Re: Help, possible rootkit
From: Arias Hung (radio_at_m-a-g.net)
Date: Sun, 24 Oct 2004 14:22:58 -0700 To: firstname.lastname@example.org
On Sat, 23 Oct 2004, BillyBob sketched:
> I have noticed that my XP system is behaving like I have a rootkit.
> - My mouse is jumpy (it freezes for a second when I move it around the
> desktop) and the minimized Taskmanager in the systray shows I have around
> 25 - 30 % usage, but when I open it, there is no process listed using this
This alone can hardly be conclusive that you've been rootkitted, unless you've understated the mouse surfing on its own accord of course. :o
So far sounds like a memory leak; runaway process somewhere in XP sucking overhead. Mouse erraticism could very well be related.
> - I did a netstat, fport, openports and none of these show that I have any
> odd ports open or any connections established.
> - even when I disconnect from the Internet these symptoms do not stop. They
> stop if I reboot, but then start again.
Is this on your home LAN where you have a router that you could independently monitor whether your machine is making or requesting connections out to the net without your knowledge?
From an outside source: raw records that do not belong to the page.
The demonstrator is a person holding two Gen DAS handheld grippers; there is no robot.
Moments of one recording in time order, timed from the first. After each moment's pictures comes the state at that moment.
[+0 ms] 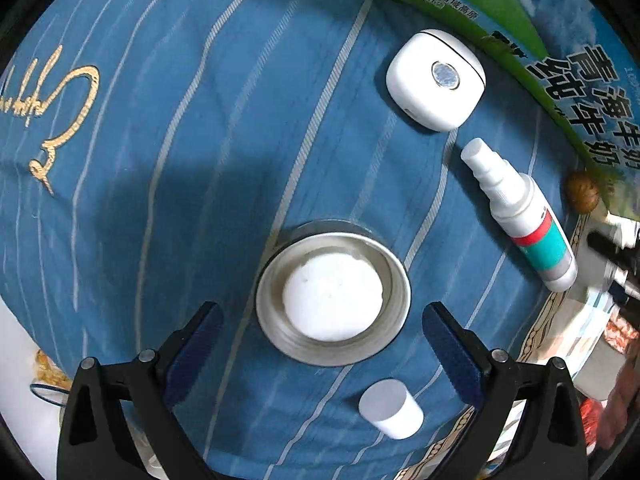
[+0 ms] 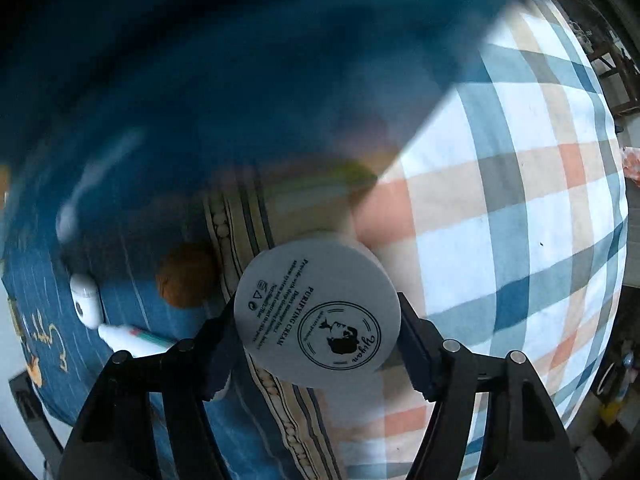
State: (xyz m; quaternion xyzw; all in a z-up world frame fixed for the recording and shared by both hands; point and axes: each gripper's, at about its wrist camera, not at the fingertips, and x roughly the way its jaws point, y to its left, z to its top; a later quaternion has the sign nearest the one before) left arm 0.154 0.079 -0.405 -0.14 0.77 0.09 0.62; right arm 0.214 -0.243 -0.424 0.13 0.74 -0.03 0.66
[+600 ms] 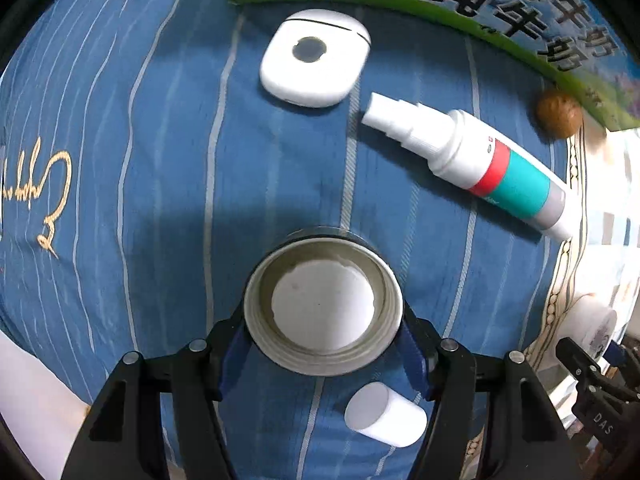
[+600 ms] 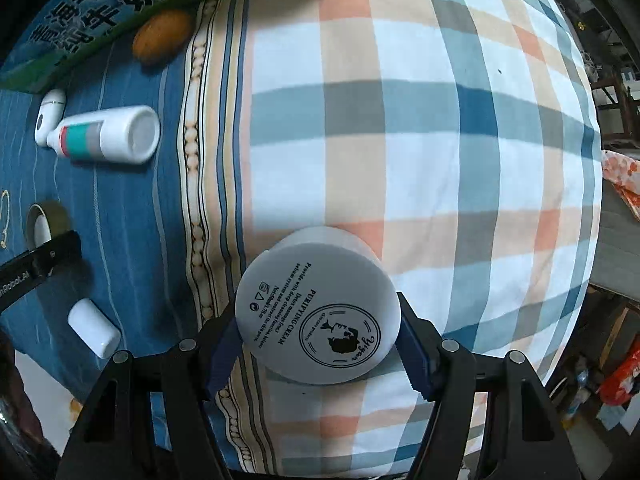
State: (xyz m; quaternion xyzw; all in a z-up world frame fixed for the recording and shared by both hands) left arm 0.154 0.018 -0.407 -0.03 0.76 0.04 0.65; right arm 0.068 -0.239 -0.431 0.02 0.77 -0.02 0.64
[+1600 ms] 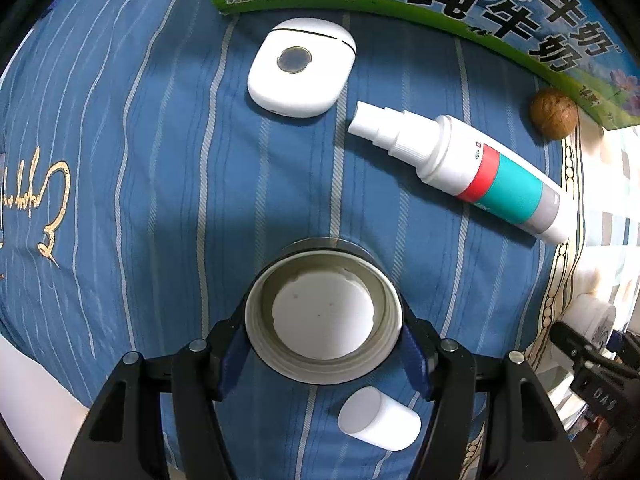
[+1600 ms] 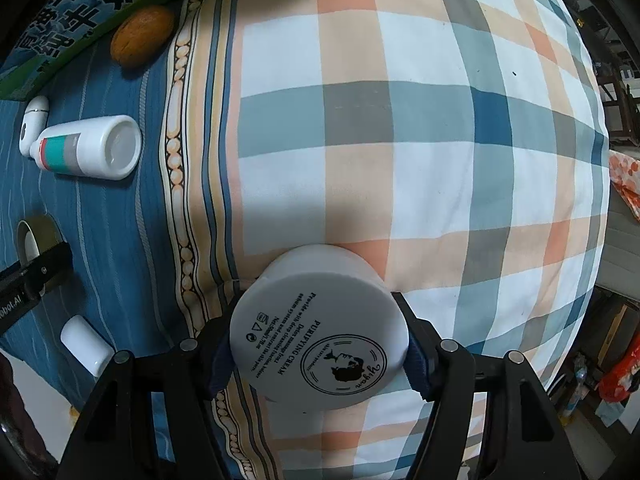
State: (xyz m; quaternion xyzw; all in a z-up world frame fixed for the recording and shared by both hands) left arm 0.160 -0.001 -0.403 -0.02 0.75 0.03 0.66; right arm 0.114 -0.240 -0.456 0.03 0.78 -0.02 0.62
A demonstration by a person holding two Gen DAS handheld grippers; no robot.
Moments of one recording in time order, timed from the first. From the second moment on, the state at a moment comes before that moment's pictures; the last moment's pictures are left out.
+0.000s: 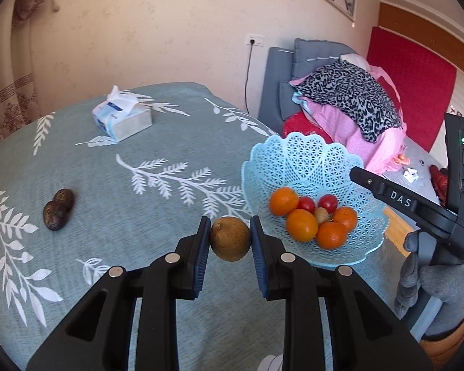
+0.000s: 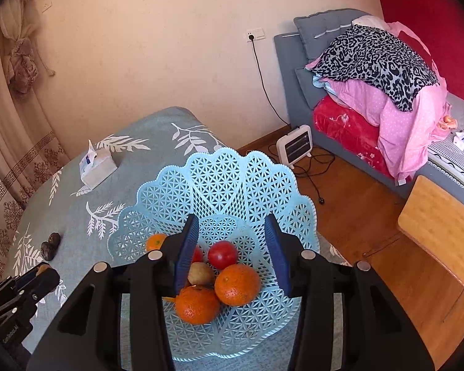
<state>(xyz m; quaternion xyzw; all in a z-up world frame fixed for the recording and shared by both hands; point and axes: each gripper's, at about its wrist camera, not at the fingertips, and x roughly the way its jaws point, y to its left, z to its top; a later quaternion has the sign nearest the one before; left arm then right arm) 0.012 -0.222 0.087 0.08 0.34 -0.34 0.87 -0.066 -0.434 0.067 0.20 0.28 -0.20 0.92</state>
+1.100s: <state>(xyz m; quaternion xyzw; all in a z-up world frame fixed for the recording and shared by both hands) 0.080 -0.176 0.111 0.09 0.26 -0.25 0.93 -0.035 -0.391 0.091 0.18 0.26 -0.18 0.93</state>
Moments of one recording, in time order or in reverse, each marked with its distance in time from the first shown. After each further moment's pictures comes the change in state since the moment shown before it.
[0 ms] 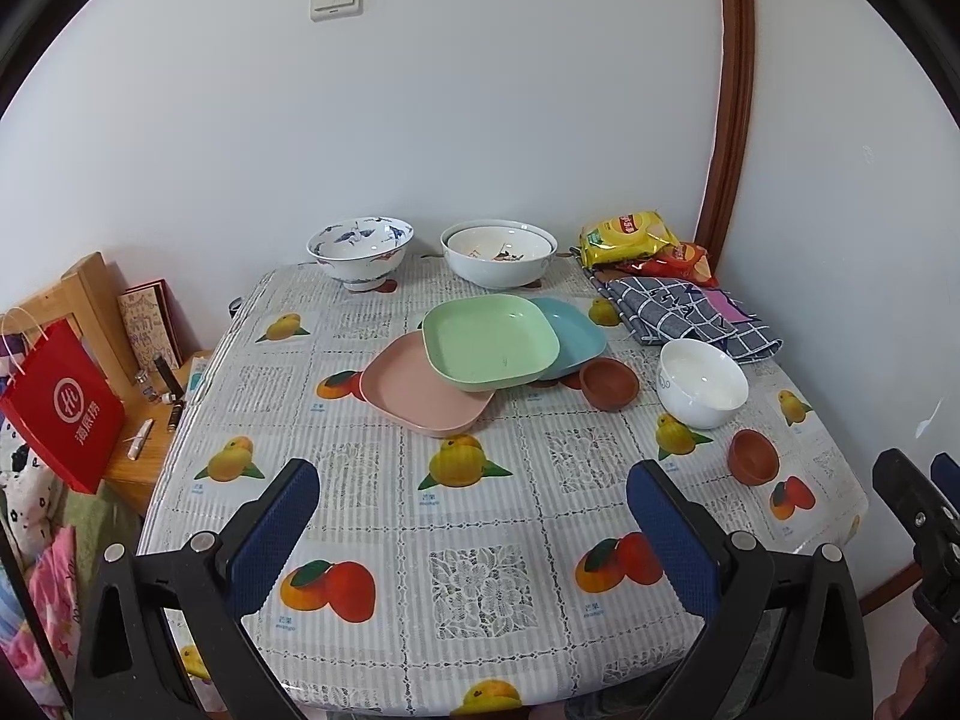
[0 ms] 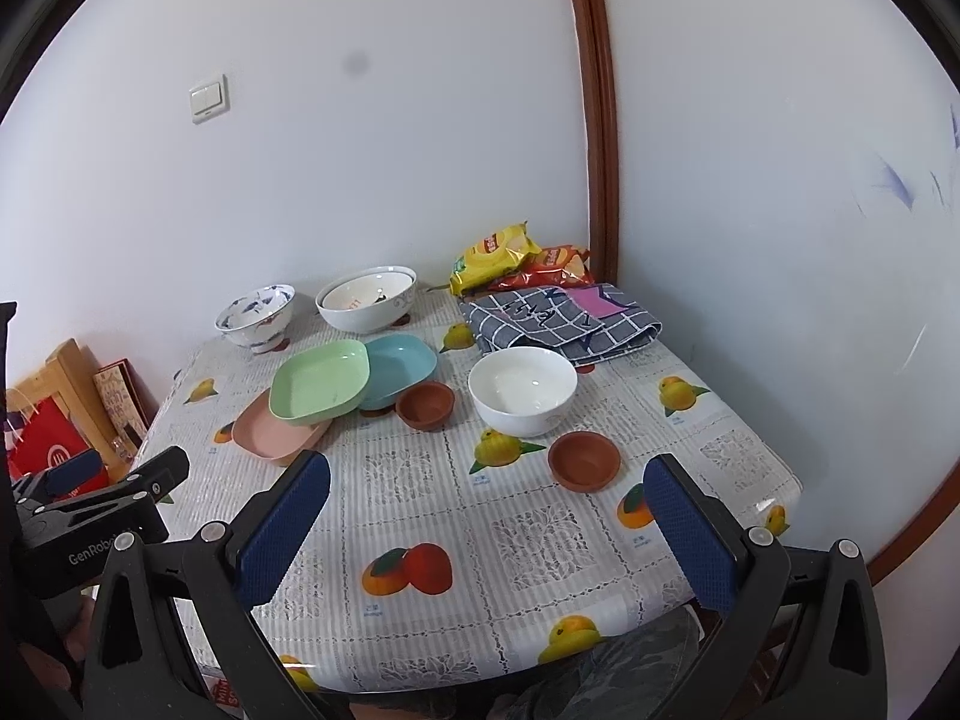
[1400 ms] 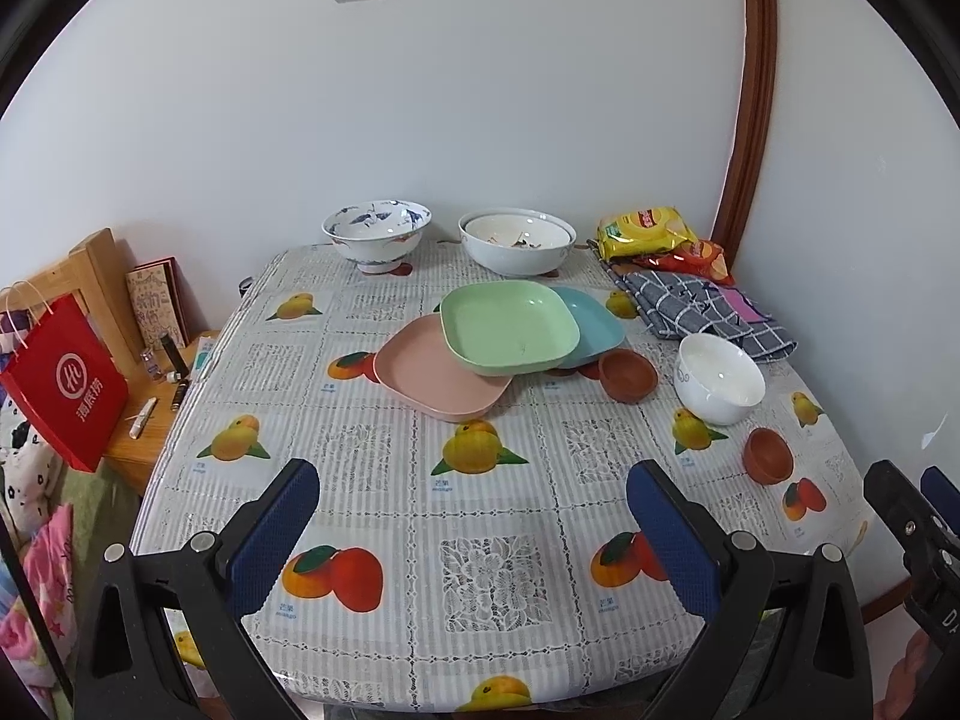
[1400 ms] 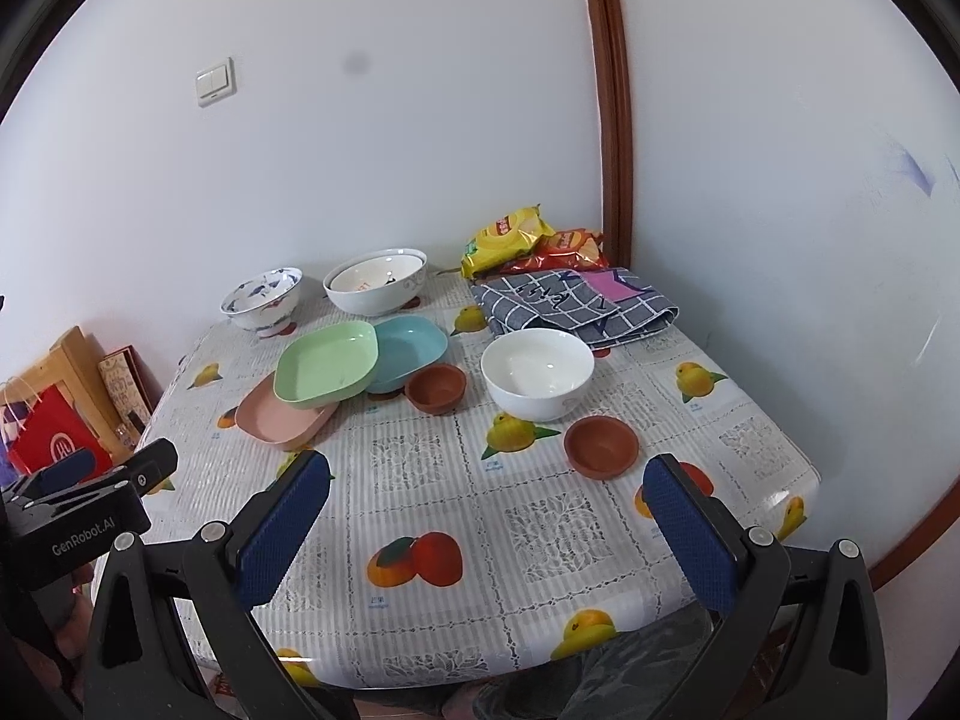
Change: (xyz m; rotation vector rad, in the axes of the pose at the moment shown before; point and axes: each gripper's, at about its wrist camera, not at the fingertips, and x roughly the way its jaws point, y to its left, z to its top) left arm 0.015 0.008 -0.010 -0.036 0.025 0.020; right arm 0.019 0.006 -0.009 -0.004 0.036 0.033
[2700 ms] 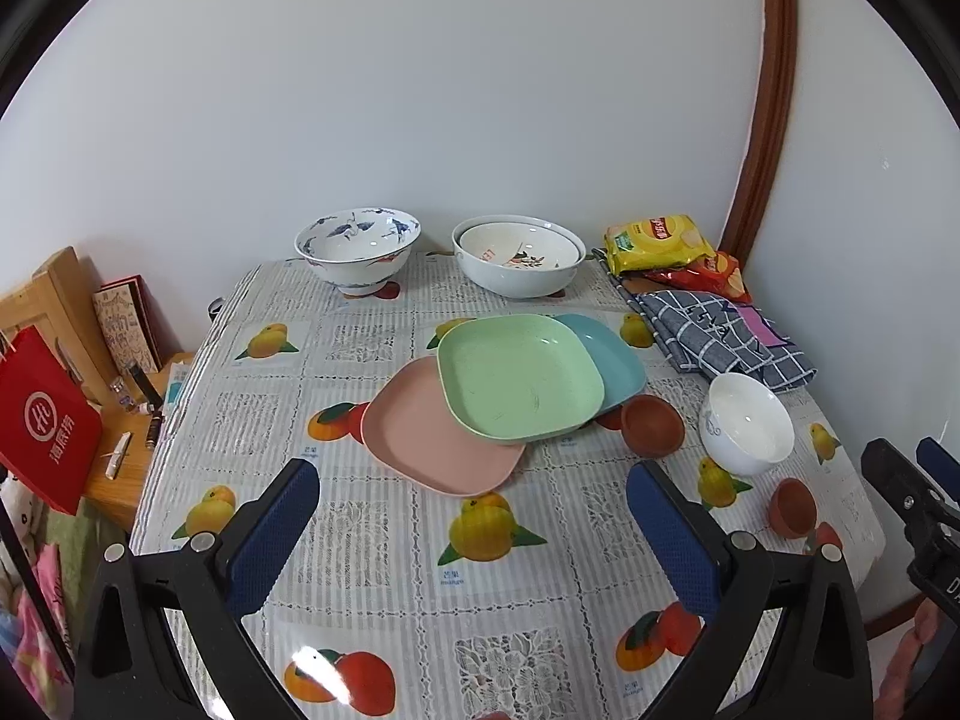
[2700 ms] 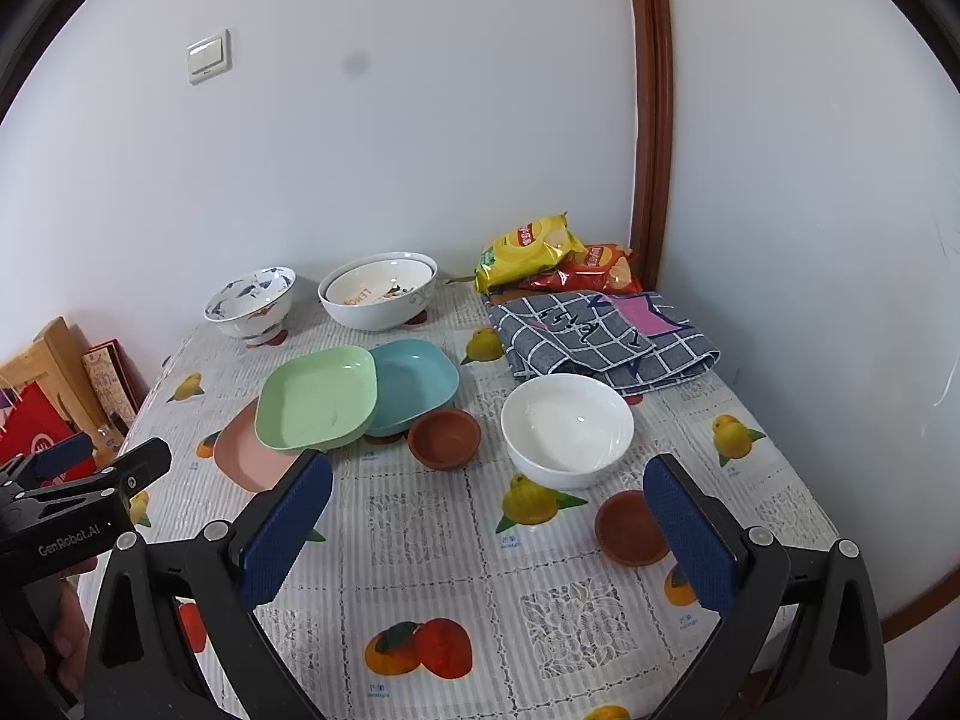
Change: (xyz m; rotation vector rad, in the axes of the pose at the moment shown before) left arm 0.063 0.020 0.063 0.007 0.030 -0.037; right arm 0.072 0.023 0.058 -0.061 0.024 0.001
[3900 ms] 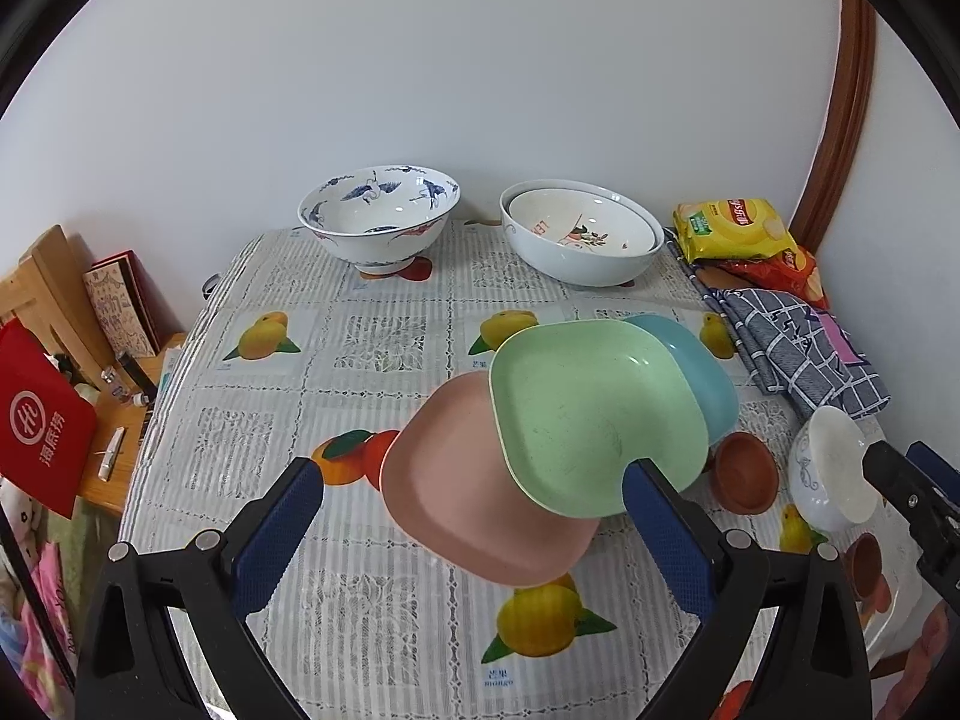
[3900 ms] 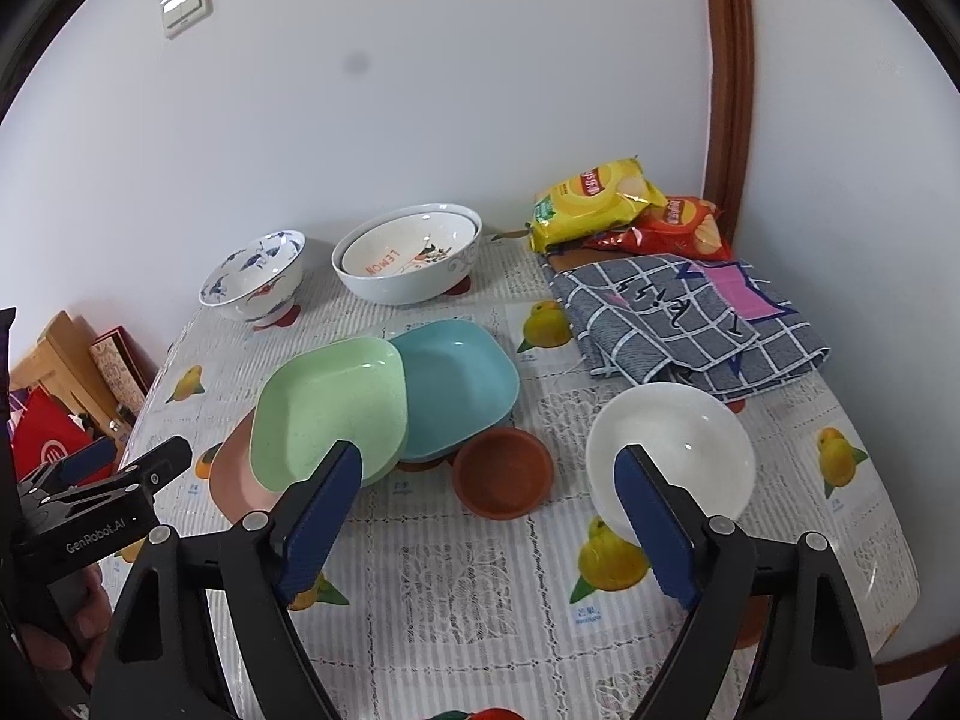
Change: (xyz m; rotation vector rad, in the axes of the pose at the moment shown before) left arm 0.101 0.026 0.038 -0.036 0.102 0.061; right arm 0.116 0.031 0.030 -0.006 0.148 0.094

What you might want to consider as a medium, longer term strategy is setting up an independent IDS like snort to monitor all traffic in and out of your gateway, and ideally on a one way RX only line so you can be absolutely sure of its integrity.
> I have ran VICE, Klister, PatchFinder and RkDetect from rootkit.com and they
> could not find anything.
I'll once again state the obvious that if you've been owned, there's nothing you can possibly do to know 100% that you're not anymore but to do a complete reinstall. Especially, when your attempts originate from the owned machine in question.
> Any more suggestions ?
Ditto from above. Peace of mind = complete reinstall, In the future use a 3rd party IDS like snort.
Still, from what you've desribed, it might still be nothing more than a memory leak.